Q4: Does a grid graph need an explicit adjacency list?

A: No! Grid graph "neighbors" can be computed implicitly via direction arrays dr[]/dc[], no need to store an adjacency list—saves memory and is cleaner.

🔗 Connections to Later Chapters

  • Chapter 5.2 (BFS & DFS) runs on the adjacency list built in this chapter—this chapter is a prerequisite for Chapter 5.2
  • Chapter 5.3 (Trees & DSU) uses this chapter's tree representation and adds Union-Find
  • Graph traversal from Chapters 5.1–5.2 is the foundation for "Tree DP" and "DP on DAG" in Chapters 6.1–6.3 (DP)
  • Grid graph representation is used throughout the book—BFS shortest path, Flood Fill, grid DP, etc.

Practice Problems

Problem 5.1.1 — Degree Count Read an undirected graph with N vertices and M edges. Print the degree (number of edges) of each vertex.

Problem 5.1.2 — Is It a Tree? Read a connected graph. Determine if it's a tree (exactly N-1 edges and no cycles).

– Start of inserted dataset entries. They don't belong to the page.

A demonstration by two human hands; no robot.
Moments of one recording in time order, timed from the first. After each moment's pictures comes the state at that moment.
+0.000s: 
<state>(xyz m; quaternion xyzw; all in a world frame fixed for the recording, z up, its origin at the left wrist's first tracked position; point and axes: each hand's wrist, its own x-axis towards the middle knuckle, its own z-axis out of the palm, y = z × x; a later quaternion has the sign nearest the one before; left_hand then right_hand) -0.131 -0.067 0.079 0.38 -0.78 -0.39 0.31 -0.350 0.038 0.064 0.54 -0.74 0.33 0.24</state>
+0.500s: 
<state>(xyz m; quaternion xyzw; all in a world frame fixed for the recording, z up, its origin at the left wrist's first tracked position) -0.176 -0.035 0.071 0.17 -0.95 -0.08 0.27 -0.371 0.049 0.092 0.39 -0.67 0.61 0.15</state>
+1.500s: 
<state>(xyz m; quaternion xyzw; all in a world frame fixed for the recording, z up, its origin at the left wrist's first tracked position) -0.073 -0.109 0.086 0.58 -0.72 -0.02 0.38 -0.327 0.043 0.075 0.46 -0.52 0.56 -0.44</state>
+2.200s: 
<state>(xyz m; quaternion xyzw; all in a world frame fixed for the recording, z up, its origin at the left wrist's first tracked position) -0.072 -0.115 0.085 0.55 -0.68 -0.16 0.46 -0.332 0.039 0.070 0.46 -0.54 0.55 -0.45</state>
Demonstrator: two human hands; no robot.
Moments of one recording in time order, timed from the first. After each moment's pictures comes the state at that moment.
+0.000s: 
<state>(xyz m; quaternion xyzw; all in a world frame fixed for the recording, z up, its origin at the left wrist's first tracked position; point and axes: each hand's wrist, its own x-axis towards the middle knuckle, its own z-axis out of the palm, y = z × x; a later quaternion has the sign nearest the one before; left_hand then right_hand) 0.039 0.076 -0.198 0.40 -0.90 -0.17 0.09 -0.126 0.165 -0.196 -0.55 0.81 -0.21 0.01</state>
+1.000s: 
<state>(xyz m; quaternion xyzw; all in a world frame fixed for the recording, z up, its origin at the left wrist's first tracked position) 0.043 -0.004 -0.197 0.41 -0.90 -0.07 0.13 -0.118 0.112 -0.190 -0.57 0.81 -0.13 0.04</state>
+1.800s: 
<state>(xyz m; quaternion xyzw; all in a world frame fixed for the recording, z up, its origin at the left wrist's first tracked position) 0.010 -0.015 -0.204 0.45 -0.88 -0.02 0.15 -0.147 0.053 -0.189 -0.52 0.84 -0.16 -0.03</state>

Problem 5.1.3 — Reachability Read a directed graph and two vertices S and T. Print "YES" if T is reachable from S following directed edges, "NO" otherwise. (You'll need DFS from Chapter 5.2 to fully solve this, but you can set it up now)

Problem 5.1.4 — Leaf Count Read a rooted tree. Count how many nodes are leaves (have no children).

Problem 5.1.5 — Grid to Graph Read an N×M grid. Cells with '.' are passable; '#' are walls. Print the number of edges in the implicit graph (connect adjacent '.' cells).


Visual: Graph Adjacency List

Graph Adjacency List

The left side shows a 5-node weighted graph visually. The right side shows the corresponding adjacency list in C++: vector<pair<int,int>> adj[] where each entry is a {neighbor, weight} pair. This is the standard representation for most USACO graph problems.